Transnational Dispute Management (TDM) is a peer-reviewed online journal published by Maris B.V. TDM focuses on the management of international disputes, especially the rapidly evolving area of investment arbitration as well as other significant areas of international investment (such as for example oil, gas, energy, infrastructure, mining and utilities). TDM publishes articles covering both formal adjudicatory procedures (mainly investment and commercial arbitration) and also mediation and other ADR, negotiation and managerial ways to manage transnational disputes efficiently. TDM started publishing in February 2004. Professor Thomas W. Wälde (1949–2008) was founding editor of TDM. Mark Kantor is the current Editor-in-Chief of TDM.

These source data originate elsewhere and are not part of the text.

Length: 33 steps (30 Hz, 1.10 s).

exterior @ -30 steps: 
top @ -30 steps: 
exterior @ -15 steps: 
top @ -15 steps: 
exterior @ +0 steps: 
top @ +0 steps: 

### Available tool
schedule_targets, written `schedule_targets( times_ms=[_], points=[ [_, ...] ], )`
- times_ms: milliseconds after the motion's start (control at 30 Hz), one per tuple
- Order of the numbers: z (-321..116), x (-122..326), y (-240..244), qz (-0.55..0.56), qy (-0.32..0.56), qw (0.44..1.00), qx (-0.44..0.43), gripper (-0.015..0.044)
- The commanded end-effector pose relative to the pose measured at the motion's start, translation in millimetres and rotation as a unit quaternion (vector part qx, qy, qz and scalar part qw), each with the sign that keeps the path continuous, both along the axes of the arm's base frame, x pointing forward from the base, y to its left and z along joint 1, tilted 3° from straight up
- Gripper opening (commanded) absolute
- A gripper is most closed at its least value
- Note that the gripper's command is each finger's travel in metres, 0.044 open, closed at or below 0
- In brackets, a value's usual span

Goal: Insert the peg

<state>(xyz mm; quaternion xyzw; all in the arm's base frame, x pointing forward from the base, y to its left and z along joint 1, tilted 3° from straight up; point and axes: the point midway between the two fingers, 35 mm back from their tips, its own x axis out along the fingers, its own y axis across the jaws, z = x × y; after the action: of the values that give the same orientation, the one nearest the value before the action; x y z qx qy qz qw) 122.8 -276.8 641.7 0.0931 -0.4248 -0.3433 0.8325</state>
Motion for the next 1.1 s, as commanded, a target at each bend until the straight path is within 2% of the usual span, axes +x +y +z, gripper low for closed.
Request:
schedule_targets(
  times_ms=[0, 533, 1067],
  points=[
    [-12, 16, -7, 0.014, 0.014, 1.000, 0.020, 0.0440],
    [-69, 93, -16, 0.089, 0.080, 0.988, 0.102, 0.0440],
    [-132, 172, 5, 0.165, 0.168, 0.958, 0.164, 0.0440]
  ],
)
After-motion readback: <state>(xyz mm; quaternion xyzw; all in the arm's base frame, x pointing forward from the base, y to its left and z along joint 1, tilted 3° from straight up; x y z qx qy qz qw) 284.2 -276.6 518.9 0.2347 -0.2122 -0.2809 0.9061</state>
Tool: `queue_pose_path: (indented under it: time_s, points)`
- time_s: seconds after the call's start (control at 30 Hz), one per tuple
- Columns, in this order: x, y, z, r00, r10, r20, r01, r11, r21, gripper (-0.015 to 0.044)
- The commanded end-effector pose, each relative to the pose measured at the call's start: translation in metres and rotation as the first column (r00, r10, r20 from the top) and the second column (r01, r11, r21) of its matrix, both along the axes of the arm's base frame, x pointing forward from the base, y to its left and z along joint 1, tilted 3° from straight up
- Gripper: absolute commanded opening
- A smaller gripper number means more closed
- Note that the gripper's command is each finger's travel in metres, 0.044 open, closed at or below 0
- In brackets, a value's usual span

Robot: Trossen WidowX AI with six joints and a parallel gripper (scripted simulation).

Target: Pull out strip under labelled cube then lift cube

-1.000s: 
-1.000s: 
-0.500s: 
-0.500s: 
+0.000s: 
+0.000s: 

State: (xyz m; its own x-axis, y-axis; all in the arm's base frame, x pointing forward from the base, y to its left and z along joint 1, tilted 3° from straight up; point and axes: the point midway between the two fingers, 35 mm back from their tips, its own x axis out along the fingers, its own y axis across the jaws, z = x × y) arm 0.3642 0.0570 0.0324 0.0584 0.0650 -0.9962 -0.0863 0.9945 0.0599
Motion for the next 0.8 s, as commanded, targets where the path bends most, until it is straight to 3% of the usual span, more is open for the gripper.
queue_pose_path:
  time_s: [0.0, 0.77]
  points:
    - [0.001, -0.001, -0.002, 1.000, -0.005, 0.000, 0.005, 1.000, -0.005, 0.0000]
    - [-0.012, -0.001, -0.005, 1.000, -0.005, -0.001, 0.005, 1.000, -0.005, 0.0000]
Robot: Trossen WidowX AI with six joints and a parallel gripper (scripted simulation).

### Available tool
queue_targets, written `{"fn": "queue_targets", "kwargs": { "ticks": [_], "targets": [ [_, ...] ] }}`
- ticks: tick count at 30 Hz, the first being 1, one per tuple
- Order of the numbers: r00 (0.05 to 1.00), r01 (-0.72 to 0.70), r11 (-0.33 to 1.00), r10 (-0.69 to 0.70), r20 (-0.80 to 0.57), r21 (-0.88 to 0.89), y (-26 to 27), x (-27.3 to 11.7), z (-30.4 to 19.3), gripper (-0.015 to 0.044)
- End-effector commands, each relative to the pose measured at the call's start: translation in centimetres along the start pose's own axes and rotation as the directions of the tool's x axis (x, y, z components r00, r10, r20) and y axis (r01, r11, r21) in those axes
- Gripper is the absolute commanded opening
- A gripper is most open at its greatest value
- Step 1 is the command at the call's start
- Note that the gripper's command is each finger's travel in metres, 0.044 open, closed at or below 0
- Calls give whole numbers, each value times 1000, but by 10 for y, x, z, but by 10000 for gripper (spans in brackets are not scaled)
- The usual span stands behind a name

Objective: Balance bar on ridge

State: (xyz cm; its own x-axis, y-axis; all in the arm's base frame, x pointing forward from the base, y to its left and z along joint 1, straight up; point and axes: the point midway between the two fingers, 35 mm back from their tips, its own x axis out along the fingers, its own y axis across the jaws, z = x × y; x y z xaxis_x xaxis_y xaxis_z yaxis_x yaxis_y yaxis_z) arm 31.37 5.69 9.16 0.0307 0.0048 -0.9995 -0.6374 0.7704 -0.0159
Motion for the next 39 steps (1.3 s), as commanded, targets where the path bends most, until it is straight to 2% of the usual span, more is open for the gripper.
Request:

TDM publishes both regular issues and Special Issues. Articles in TDM are often instantly "advance published" on-line and then incorporated into regular issues when those issues are fully organized. In addition, TDM maintains a Legal & Regulatory Materials database available to subscribers.

==OGEMID==

TDM hosts the archives of OGEMID, the associated discussion list focused on transnational disputes, international investment law developments and related issues. OGEMID brings together experienced professionals in the field of international dispute management, mainly arbitration, mediation, negotiation, with a particular emphasis on investment disputes. From 2007 to 2012 OGEMID members annually voted for the OGEMID Awards. Moderators of OGEMID currently include Olufunke Adekoya, Professor Petra Butler, Barry Leon, Dr. Sebastien Manciaux, Kiran Nasir Gore, Cesar Augusto Guimaraes Pereira, Consultant Moderator Maurice Mendelson QC, OGEMID Rapporteur John Gaffney, Sophie Nappert, Professor Stacie_I._Strong, and Baiju S. Vasani as Honorary members.